Global central banks are looking at developing digital currencies to modernize their financial systems, ward off the threat from cryptocurrencies like bitcoin and speed up domestic and international payments. China is one of the most advanced in its effort.
Mu Changchun, director-general of the PBOC’s digital currency institute, laid out the new proposals at a Bank for International Settlements seminar.
“Interoperability should be enabled between CBDC (central bank digital currency) systems of different jurisdictions and exchange,” he said. The PBOC had shared the proposals with other central banks and monetary authorities, he said.
“Information flow and fund flows should be synchronized so as to facilitate regulators to monitor the transactions for compliance.”
As digital currencies such as bitcoin gain more traction with mainstream companies and investors, and as private efforts like the Facebook-backed Diem seek approval, the onus is on central banks to accelerate plans to issue digital cash to fend off threats to their control over money.
The PBOC is aiming to become the first major central bank to issue a CBDC, part of its push to internationalize the yuan and reduce dependence on the dollar-dominated payment system.
The European Central Bank is also exploring the introduction of a digital euro within the next five years. It’s running into opposition from Germany, where the Bundesbank worries that a digital euro could pose risks to banks.
A digital currency supplied by one central bank should not impede another central bank’s ability to carry out its mandate for monetary and financial stability.Mu Changchun, director-general of the PBOC's digital currency institute
Mu added that a key global rule should be a “fair supply of digital currencies” by world central banks to continue supporting the healthy evolution and financial stability of the international monetary system.

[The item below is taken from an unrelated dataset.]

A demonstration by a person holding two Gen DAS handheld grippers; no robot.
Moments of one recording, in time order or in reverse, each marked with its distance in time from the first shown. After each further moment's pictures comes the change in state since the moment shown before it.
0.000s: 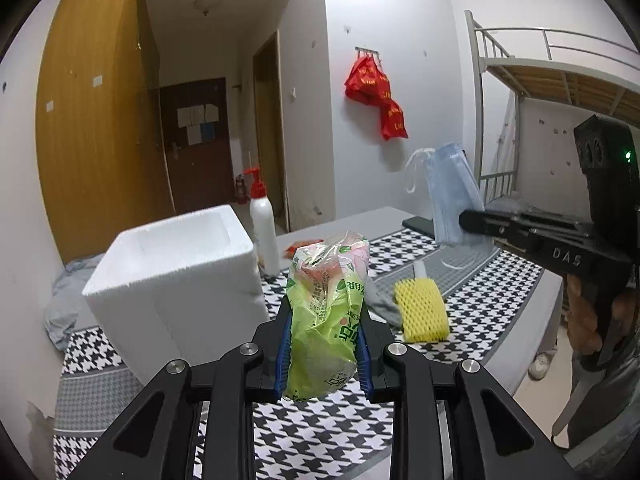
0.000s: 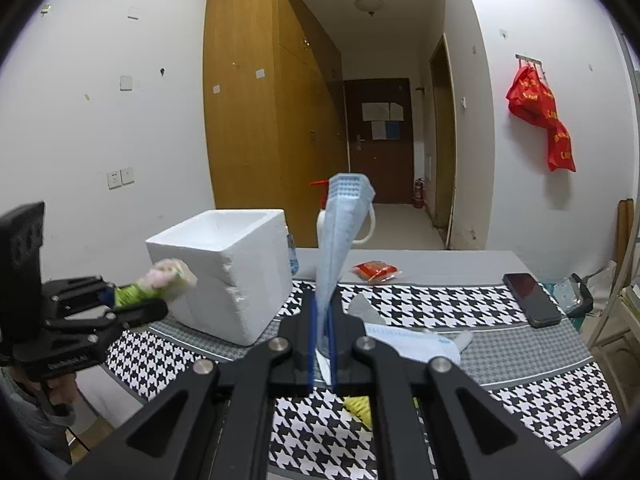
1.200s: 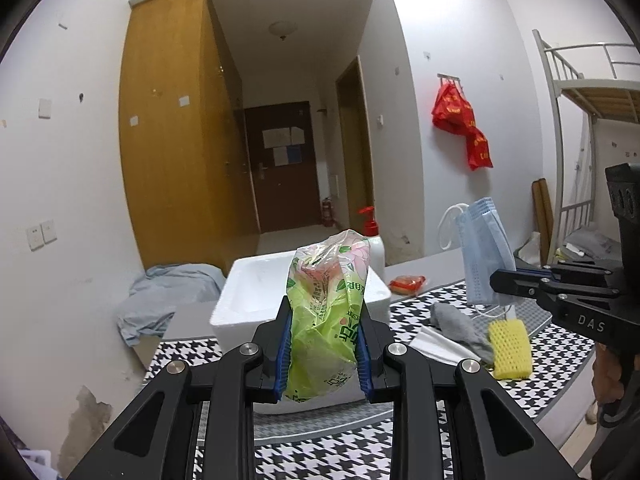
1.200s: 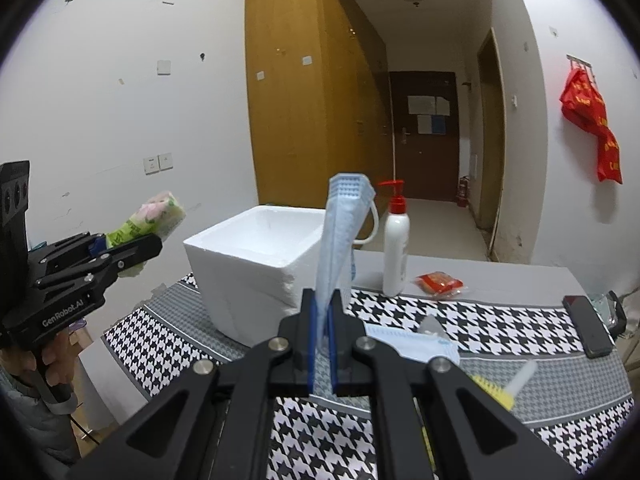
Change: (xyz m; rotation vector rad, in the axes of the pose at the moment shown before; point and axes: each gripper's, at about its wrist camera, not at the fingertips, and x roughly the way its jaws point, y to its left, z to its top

A “digital currency supplied by one central bank should not impede another central bank’s ability to carry out its mandate for monetary and financial stability,” he said.
China said separately on Thursday it would quicken pilot programs to develop its digital yuan, as it seeks to boost consumption to shore up economic growth.
Mu pointed out that retail-focused central bank digital cash could provide a key backup for widely used Chinese mobile payment methods such as Alipay and Tencent. “To provide a backup or redundancy for the retail payment system, the central bank has to step up and provide CBDC services to the retail payment market,” said Mu.
The PBOC is looking at developing digital currencies that could play a role in making domestic and international payments faster and cheaper for both large-scale and consumer transactions.
Retail payment giants such as Ant Group’s Alipay and Tencent’s WeChat Pay have become key financial infrastructure for the country, Mu said, adding that any future digital yuan would exist alongside — and not replace — such payment methods.
“Paperback notes and e-wallets will not vanish,” he said. “This process of this issuance of retail CBDC will be market-oriented approach, and they will co-exist and they will cooperate in this retail payment system.”